His first groggy words of the morning expressed his desire to fish the Letort. He knew what he was getting into. An avid reader, he had been picking random volumes out of my fly fishing library for years. He had seen the pictures of the weeds and read the dour words of those recalling the halcyon days. But he had also heard me talking about the hours I spent watching individual trout feed, the weeks of trial and error to make the right cast to a particular fish, and the place the little creek played in my life for a time. And, of course, there were the pictures of the startlingly large brown trout I was able to chance into.
Check out “Part I” here.
The second day of our father and son fly fishing trip in Pennsylvania’s Cumberland Valley had to be on the region’s spring creeks. Four days’ worth of heavy rain had turned the freestone and limestone-influenced creeks into churning chocolate milk. Those waters had been my primary goal. Thankfully there were other options and a flexible teenager at hand.
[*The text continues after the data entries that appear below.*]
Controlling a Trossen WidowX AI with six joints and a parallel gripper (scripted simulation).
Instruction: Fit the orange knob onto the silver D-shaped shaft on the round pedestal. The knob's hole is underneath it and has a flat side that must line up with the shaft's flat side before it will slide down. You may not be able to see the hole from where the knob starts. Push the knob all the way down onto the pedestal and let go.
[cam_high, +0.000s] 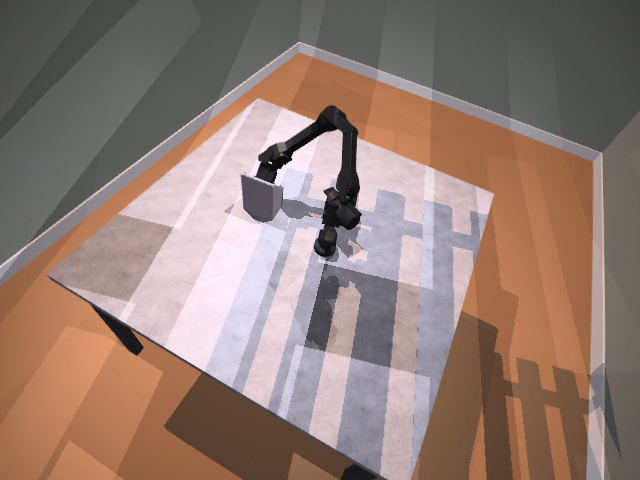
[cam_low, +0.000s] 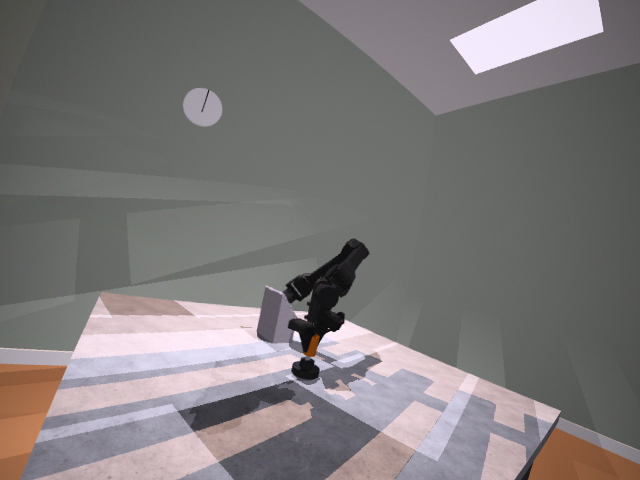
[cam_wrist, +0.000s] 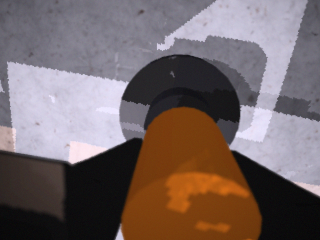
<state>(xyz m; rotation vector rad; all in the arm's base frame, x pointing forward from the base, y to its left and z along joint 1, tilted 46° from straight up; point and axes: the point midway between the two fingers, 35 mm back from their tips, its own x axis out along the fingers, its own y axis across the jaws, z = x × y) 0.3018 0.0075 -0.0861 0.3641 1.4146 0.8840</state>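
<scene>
Right now the round pedestal is 40 mm below my gripper tip. From my gripper tip the other things lie so: orange knob 30 mm above.
</scene>
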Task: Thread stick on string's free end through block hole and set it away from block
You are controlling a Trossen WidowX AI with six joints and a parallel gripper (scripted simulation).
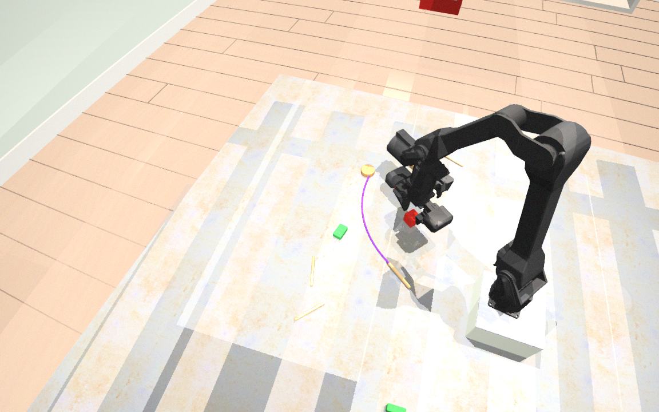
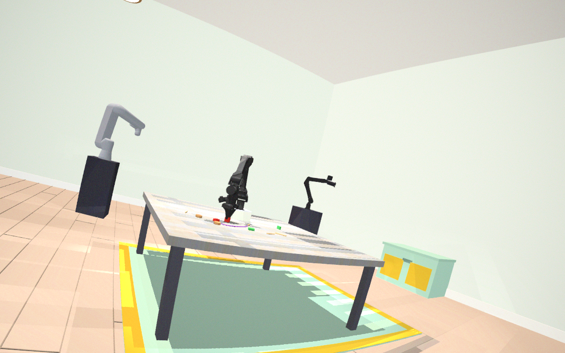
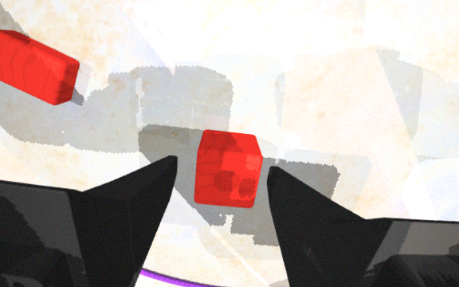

After a breakfast with enough calories for a party twice our size, we headed to the Letort Spring Run. I’m not sure if it was my anecdotes, the books he read, or simply his adventurous personality, but he was enraptured by the scene. If he said that it was cool once, he said it a hundred times. We walked slowly. I showed him how fish lay and how they feed in relation to weed beds. We discussed the unpredictable and undulating currents, and how no two casts would yield the same presentation. While all of this instruction was happening, a footlong bronze form propelled itself from under a clump of vegetation to slam his fly. None of the three of us expected it.